In this 2012 Storage Decisions Chicago presentation, Jon Toigo, CEO and managing principal of Toigo Partners International, and chairman of the Data Management Institute, discusses the Linear Tape File System and solid-state drives, two technologies that can provide next-generation storage performance at a fraction of the power consumption seen in data centers today. Watch the video above or read the transcript below to learn more.
The most important metric you're likely to confront in the next 10 to 20 years is the cost and availability of electricity. When you're building the capture storage pool, which is also performance storage, you emphasize IOPS per watt. You start looking for storage arrays that don't consume a lot of electricity and also deliver extremely high performance to control your data center power costs.
We had an example of a storage array that was sitting on our floor (I won't say which one, but it was 3PAR) that just broke a land speed record for storage performance: 410,000 IOPS out of the crate. But they used 1,900 disk drives to get there. They could have made it even faster if the Storage Performance Council allowed them to short stroke the disk -- use just the outermost tracks so that the read-write head doesn't have to move -- and they could have doubled up on the number of disks on the array. [By doing that] they probably could have beaten 800,000 IOPS, but as I said, the Storage Performance Council won't let you do the test with short-stroked disks. But X-IO, which has these little bricks with 16 drives and [solid-state drive] SSD memory in them, just announced they were blowing the socks off that 3PAR rig.
Why are we even using disk for retention storage? We could use NAS on steroids, or tape NAS. I'm thinking that just the cost and availability of energy will nudge us in the direction of using energy-centric metrics to build our data storage infrastructure. You don't have to care about the fate of Planet Earth to see the wisdom in doing this.
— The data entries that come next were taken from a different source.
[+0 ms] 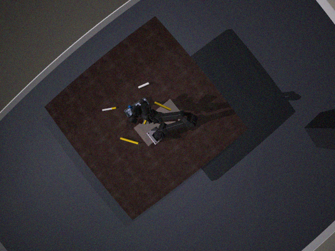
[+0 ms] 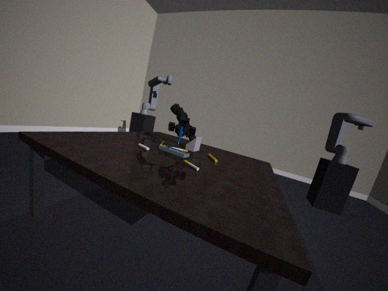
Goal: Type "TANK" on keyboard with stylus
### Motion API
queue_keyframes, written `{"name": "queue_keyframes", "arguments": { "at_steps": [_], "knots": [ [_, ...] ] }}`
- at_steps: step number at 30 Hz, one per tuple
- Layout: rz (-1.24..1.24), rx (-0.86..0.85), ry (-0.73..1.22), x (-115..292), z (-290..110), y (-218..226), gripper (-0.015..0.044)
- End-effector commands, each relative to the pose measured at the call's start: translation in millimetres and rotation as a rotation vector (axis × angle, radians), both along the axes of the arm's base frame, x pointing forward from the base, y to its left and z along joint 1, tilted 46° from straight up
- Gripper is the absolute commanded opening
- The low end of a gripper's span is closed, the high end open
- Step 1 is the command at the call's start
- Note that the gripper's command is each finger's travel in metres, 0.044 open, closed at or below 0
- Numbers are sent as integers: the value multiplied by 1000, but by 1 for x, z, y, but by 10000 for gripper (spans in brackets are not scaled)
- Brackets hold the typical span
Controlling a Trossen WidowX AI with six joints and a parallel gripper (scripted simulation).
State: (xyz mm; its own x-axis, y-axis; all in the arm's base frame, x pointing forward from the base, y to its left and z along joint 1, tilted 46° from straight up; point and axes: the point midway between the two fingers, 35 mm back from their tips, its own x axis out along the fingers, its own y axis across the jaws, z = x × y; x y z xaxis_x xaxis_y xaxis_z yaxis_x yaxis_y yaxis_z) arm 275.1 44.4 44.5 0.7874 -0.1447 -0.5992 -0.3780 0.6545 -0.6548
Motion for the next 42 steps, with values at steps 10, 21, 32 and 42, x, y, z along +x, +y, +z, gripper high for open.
{"name": "queue_keyframes", "arguments": {
  "at_steps": [10,21,32,42],
  "knots": [
    [16,2,10,-3,-2,-3,0],
    [16,1,10,-3,-18,-19,0],
    [16,0,10,-3,-26,-27,81],
    [16,0,10,-3,-31,-32,81]
  ]
}}
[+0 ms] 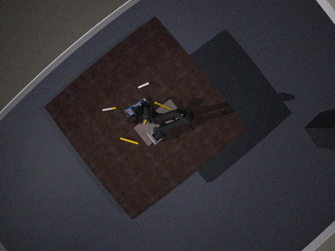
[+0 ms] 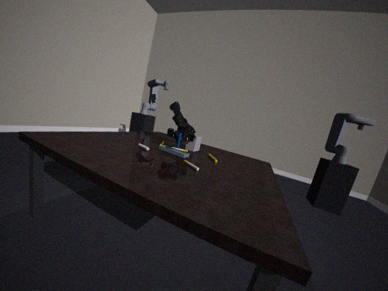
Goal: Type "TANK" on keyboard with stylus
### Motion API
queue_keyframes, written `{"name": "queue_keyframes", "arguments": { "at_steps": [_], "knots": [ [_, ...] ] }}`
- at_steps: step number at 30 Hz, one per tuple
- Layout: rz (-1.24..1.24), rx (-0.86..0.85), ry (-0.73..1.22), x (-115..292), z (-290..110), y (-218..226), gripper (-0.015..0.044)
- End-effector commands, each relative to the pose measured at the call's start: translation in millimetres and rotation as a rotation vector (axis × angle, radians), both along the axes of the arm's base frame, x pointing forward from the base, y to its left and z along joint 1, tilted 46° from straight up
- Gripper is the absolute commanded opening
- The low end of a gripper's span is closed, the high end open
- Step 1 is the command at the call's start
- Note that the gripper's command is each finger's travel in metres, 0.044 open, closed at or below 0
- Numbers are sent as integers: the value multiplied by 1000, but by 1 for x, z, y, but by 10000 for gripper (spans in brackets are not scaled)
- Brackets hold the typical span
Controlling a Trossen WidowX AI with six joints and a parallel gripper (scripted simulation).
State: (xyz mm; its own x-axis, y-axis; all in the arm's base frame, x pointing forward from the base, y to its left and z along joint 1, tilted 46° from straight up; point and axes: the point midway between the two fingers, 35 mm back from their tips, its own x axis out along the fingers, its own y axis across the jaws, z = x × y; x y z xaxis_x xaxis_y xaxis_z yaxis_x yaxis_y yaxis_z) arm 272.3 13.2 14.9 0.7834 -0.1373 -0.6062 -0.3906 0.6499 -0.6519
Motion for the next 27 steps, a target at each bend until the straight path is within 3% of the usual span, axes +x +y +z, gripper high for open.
{"name": "queue_keyframes", "arguments": {
  "at_steps": [1,27],
  "knots": [
    [5,1,1,0,-2,-1,81],
    [5,1,1,-1,-9,-9,81]
  ]
}}
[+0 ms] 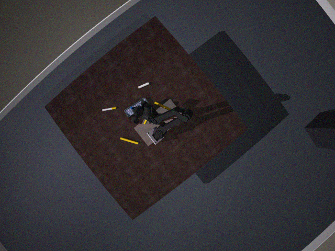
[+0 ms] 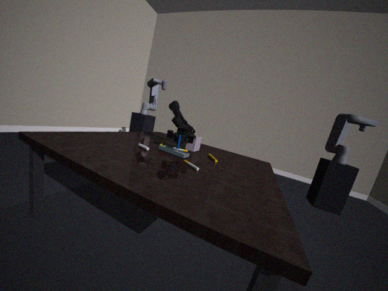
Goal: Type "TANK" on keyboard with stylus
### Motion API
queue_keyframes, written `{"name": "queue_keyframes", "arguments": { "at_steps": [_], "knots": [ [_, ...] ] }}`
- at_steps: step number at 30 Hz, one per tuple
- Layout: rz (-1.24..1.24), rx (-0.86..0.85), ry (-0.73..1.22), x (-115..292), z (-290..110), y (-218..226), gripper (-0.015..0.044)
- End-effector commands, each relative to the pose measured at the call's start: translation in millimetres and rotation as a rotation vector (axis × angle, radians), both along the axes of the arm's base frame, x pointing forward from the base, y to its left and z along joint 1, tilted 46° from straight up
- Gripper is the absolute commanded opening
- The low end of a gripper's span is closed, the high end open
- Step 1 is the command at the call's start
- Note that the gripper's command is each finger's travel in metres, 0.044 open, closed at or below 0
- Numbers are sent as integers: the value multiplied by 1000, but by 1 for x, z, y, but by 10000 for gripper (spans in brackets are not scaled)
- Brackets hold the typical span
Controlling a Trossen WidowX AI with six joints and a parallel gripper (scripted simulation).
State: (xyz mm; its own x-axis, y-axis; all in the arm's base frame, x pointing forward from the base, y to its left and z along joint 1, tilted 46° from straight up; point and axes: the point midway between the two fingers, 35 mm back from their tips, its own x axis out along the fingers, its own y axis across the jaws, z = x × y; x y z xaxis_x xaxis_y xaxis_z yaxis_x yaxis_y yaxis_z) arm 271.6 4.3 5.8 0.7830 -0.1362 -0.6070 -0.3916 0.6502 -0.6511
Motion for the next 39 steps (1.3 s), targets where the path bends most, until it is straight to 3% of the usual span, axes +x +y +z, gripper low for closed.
{"name": "queue_keyframes", "arguments": {
  "at_steps": [1,20,25,27,39],
  "knots": [
    [5,0,0,0,0,0,81],
    [10,2,1,0,24,26,84],
    [10,2,1,0,24,26,51],
    [9,2,1,1,26,25,0],
    [5,0,0,16,54,3,0]
  ]
}}
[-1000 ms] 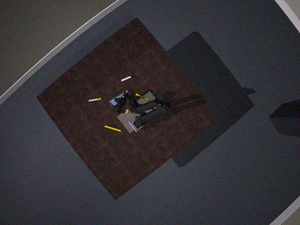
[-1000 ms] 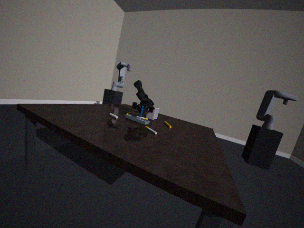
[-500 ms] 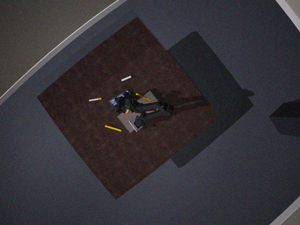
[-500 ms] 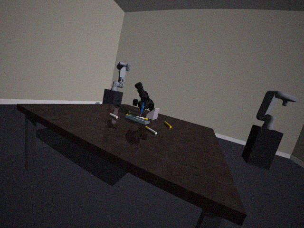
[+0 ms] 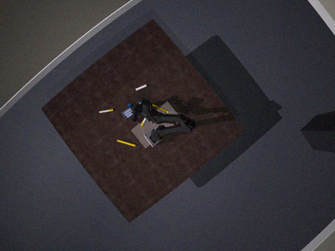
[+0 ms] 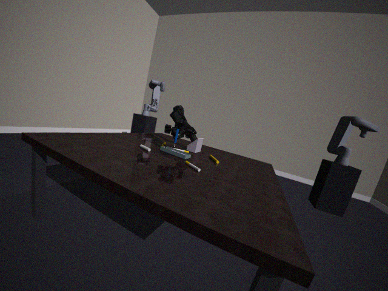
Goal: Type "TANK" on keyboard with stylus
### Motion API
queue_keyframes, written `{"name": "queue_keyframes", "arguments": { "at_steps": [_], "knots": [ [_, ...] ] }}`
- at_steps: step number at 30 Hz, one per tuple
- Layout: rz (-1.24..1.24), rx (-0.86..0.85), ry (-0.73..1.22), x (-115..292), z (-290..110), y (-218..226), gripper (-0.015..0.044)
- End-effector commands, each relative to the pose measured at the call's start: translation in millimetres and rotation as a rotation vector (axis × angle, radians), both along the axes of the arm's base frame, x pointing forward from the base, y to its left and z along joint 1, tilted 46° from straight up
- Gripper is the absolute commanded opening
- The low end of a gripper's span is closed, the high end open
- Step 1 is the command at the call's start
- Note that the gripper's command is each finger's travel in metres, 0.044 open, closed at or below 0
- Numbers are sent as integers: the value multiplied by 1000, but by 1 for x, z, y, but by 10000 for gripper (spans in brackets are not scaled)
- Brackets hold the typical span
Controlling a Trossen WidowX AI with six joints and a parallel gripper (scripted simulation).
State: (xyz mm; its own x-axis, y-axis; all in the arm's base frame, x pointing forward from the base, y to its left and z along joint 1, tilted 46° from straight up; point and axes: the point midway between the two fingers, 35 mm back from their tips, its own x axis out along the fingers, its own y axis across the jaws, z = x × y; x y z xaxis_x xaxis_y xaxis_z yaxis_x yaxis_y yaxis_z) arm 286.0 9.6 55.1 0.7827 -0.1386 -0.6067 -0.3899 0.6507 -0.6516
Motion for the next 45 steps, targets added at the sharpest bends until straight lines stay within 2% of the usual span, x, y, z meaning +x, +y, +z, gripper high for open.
{"name": "queue_keyframes", "arguments": {
  "at_steps": [1,12,15,16,45],
  "knots": [
    [7,1,0,2,5,-2,0],
    [8,0,-1,0,-9,-17,0],
    [7,0,-1,1,-10,-17,79],
    [7,0,0,2,-11,-18,81],
    [7,0,0,2,-23,-30,81]
  ]
}}
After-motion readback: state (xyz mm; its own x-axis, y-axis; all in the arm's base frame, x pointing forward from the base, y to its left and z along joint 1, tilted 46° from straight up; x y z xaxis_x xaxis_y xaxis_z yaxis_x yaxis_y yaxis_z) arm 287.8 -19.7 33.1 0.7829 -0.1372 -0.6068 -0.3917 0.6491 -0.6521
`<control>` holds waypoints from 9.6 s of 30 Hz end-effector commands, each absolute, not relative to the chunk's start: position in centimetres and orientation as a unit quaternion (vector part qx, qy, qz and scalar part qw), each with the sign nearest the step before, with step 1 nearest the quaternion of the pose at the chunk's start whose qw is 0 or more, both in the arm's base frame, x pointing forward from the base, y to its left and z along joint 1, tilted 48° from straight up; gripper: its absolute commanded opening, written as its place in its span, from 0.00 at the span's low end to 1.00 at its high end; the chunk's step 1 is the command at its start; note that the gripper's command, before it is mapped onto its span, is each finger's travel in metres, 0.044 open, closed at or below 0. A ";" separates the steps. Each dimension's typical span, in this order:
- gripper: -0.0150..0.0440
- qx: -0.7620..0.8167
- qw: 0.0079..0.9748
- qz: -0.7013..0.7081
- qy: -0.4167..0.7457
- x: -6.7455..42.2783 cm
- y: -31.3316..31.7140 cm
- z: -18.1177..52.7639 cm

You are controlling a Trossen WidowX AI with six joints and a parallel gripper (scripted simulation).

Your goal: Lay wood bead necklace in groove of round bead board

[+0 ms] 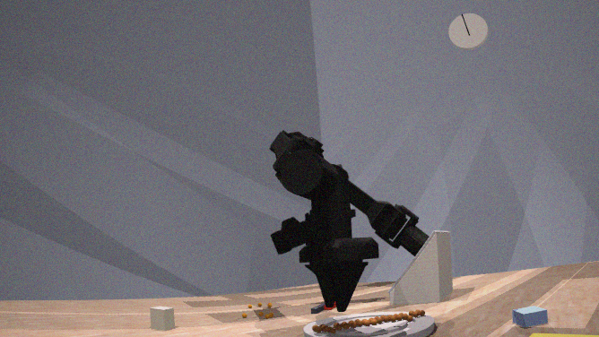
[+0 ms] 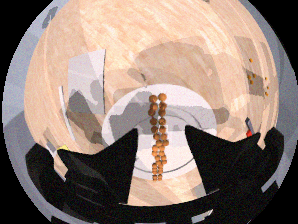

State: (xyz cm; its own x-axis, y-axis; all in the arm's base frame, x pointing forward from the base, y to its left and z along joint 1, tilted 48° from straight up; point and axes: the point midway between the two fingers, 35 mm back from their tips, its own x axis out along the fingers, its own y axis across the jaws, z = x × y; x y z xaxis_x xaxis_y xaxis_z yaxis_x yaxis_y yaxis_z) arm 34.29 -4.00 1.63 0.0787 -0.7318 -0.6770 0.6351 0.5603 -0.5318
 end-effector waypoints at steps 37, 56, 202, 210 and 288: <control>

SSD optimization [can save power too], which is what I was just describing with X-IO. Right now, if you're using a whole bunch of short-stroked spindles, you're spending a fortune in electrical power to get the IOPS for your applications. So you buy a rig that has hundreds or thousands of drives in it, you short stroke across all the spindles and you get high IOPS. That's the way we've always done it. It's also the wrong way because it's a huge aggregated power demand on your data center.
The newer approach is to take a disk drive and an SSD and stick them in the same cabinet. Basically, you're using fewer drives than you were before and getting exactly the same IOPS. Let's say you have a whole bunch of users [using that data]. You write data to the disk and then that data gets hot -- there are a lot of concurrent, simultaneous accesses being made to the data. So temporarily, that data gets moved into an SSD flash card. Now it's being serviced at 20,000 IOPS. That's the standard rating of flash, and all these users are using it. Over time, the users begin to disappear and the data gets cool. You repoint all the access back to the disk, and basically you live happily ever after. The cost of energy on this is a fraction of what the cost was to get the performance on the many hundreds of spindles. It's the same or better IOPS with significantly lower power requirements. Have you thought about that? Has that even entered into your vocabulary yet? Because it will.
Tape NAS: LTFS
Tape NAS is your capacity storage play. Right now we field lots and lots of spindles and say we may be able to use disk for long-term file storage because we can spin down those drives. That's fine; it's not quite into the red like the high-performance disk is, but the truth is you're still consuming quite a lot of electricity. Here's another solution: Take your capture storage, and set up a generic server with a little bit of caching disk in it for prefetch and a tape library behind it. Now you have 196 [petabytes] of storage on two floor tiles, consuming about two lightbulbs worth of electricity. And you're running something called the 'Linear Tape File System (LTFS),' which is free. You can download it from both IBM and Ultrium.com, the home of the Linear Tape Open initiative.
Users see the data stored on that repository like any other NAS device. How long does it take you to access the data? Between 20 seconds and two minutes, depending on whether the tape is preloaded or you need to fetch it. There's a front end to this that's created by Crossroads, and when you write data to the tape, it takes the first 10 MB of the data and stores it on disk so that when you transfer the file, you're fetching data off the disk and it masks the amount of time it takes for the robot arm to pull the tape, load it and find the start point. That's been possible since LTO-5 was available. That's the reason why some people have been saying, "Well, if LTFS is so good, then why has it taken them two years to do anything with it?" Because LTFS existed before we had partitioned tape. Partitioned tape in the LTO family only appeared in LTO-5. Partitioned means that only one partition is used to hold all the data; the other partition has the start and stop points for all the files stored on the tape, plus all the other metadata associated with it.
Is it perfect? No. Will it improve over time? I'm very sure it will. We've seen the broadcast industry adopt it. They're blending LTFS with media management systems. They have what they call their own 'media assets' and programs called 'media asset managers' that sit right on top of LTFS. [For example], they can go directly to the inning where a player on the Chicago Cubs hit a home run, find the clip they want and then deliver it for broadcast. But they're used to working with tape, which is why they were early adopters.